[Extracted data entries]
════════════════

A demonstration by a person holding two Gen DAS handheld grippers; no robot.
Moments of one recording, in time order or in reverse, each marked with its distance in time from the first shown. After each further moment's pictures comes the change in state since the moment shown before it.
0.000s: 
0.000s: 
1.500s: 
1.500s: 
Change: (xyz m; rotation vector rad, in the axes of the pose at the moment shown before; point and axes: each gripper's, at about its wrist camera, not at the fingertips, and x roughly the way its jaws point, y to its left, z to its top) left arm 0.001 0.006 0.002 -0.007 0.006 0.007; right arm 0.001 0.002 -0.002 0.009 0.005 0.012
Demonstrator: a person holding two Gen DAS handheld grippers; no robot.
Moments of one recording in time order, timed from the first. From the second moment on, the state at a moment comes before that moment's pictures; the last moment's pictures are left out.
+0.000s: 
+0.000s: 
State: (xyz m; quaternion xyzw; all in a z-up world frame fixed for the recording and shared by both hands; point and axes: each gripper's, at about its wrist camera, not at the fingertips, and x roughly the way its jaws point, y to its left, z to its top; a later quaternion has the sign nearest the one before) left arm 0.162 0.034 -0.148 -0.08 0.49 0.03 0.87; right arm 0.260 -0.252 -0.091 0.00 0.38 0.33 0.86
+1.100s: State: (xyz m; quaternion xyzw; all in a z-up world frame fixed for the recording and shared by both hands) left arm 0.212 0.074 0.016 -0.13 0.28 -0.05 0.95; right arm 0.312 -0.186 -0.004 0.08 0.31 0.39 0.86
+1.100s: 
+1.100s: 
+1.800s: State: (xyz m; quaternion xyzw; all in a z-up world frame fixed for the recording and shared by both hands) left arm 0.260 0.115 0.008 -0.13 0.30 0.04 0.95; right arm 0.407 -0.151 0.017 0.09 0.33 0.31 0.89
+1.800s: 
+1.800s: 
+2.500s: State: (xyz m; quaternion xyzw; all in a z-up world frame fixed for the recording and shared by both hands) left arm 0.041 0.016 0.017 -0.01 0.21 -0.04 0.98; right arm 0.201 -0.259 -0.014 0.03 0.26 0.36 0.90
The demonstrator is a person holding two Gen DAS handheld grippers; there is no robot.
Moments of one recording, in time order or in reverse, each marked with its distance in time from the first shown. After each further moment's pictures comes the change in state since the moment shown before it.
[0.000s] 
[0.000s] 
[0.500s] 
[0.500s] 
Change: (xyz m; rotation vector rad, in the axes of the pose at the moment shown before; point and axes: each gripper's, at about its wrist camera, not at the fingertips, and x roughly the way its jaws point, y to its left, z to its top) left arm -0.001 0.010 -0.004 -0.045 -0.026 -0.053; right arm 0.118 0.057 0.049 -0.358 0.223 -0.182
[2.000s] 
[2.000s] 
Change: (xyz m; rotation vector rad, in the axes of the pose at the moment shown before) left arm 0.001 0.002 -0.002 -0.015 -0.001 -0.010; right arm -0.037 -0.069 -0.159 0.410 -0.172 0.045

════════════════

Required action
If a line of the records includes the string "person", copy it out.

Problem solution
A demonstration by a person holding two Gen DAS handheld grippers; no robot.
Demonstrator: a person holding two Gen DAS handheld grippers; no robot.
The demonstrator is a person holding two Gen DAS handheld grippers; there is no robot.

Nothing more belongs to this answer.